The image, taken in May 2019, above shows the detectors and sensor-chip electronics on a flight model of the NISP instrument in the Laboratory of Astrophysics of Marseille in France. Eighteen SCEs have been delivered to the European Space Agency (ESA), and two more will soon be on their way. The detector system will undergo extensive testing ahead of launch.

“Even under the best of circumstances, it is extremely challenging to design and build very sensitive and complex electronics that function reliably at very cold operating temperatures,” said Moshe Pniel, the U.S. project manager for Euclid at JPL, who led the team that delivered the sensor-chip electronics. “This truly remarkable team, spread across two NASA centers, accomplished this task under intense schedule pressure and international attention.”

Euclid will conduct a survey of billions of distant galaxies, which are moving away from us at a faster and faster rate as the expansion of space itself accelerates. Scientists don’t know what causes this accelerating expansion but have named the source of this phenomenon dark energy. By observing the effect of dark energy on the distribution of a large population of galaxies, scientists will try to narrow down what could possibly be driving this mysterious phenomenon.

In addition, Euclid will provide insights into the mystery of dark matter. While we can’t see dark matter, it’s five times more prevalent in the universe than the “regular” matter that makes up planets, stars and everything else we can see in the universe.

To detect dark matter, scientists look for the effects of its gravity. Euclid’s census of distant galaxies will reveal how the large-scale structure of the universe is shaped by the interplay of regular matter, dark matter and dark energy.

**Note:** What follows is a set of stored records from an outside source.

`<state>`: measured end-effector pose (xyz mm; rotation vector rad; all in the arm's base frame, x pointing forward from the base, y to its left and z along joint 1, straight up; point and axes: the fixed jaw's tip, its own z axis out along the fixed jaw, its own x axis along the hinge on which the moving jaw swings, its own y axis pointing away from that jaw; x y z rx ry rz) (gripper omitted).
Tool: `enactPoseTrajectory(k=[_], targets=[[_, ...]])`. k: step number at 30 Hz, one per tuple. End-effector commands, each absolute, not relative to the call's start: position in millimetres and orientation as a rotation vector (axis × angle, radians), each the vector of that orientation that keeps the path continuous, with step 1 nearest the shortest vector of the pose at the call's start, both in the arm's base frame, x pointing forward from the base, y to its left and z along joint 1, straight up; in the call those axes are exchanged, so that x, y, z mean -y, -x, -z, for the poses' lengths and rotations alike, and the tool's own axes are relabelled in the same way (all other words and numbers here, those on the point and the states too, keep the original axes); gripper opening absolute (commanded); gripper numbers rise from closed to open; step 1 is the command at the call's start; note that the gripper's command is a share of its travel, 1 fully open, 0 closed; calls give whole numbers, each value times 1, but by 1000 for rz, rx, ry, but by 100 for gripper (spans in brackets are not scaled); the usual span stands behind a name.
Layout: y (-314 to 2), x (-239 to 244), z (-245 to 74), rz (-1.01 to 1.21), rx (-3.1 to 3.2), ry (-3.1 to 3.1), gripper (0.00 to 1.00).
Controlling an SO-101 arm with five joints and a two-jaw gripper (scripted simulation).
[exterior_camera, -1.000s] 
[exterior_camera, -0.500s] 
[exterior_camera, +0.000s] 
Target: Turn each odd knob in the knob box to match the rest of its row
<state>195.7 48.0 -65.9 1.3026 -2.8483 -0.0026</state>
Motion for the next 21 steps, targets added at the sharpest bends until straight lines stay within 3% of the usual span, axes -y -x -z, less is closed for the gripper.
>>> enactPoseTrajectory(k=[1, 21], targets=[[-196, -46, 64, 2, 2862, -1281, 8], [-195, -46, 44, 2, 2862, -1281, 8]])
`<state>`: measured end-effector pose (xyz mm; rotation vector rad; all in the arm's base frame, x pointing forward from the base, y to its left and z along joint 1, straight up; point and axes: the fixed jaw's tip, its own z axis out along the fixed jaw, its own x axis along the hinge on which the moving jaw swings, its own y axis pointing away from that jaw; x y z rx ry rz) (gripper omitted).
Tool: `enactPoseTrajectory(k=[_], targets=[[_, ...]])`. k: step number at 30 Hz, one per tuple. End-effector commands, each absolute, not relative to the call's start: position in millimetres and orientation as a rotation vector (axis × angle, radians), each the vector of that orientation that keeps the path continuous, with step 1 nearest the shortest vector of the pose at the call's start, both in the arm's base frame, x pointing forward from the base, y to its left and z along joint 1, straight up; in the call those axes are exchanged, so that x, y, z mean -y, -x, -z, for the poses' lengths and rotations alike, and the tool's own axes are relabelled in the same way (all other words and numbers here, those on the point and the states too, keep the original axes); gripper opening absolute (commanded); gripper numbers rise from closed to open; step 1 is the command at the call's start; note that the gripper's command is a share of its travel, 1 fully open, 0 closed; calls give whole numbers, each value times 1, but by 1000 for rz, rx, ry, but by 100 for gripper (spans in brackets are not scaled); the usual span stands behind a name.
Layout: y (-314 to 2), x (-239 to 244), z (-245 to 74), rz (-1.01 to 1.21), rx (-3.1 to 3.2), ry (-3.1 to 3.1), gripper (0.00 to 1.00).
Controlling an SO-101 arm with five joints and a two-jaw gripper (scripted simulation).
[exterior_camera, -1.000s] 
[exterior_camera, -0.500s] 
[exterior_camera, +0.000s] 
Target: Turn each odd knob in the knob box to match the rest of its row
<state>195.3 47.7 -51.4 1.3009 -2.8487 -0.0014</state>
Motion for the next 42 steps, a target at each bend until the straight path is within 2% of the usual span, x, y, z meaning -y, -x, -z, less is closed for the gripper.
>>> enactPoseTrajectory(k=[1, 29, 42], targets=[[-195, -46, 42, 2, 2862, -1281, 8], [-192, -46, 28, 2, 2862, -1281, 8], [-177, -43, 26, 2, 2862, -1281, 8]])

This in turn will allow scientists to learn more about the properties and effects of both dark matter and dark energy in the universe, and to get closer to understanding their fundamental nature.

The NISP instrument is led by the Laboratory of Astrophysics of Marseille, with contributions from 15 countries, including the United States, through an agreement between ESA and NASA.

Three NASA-supported science groups contribute to the Euclid mission. In addition to designing and fabricating the NISP sensor-chip electronics, JPL led the procurement and delivery of the NISP detectors. Those detectors were tested at NASA’s Goddard Space Flight Center. The Euclid NASA Science Center at IPAC (ENSCI), at Caltech, will support U.S.-based investigations using Euclid data.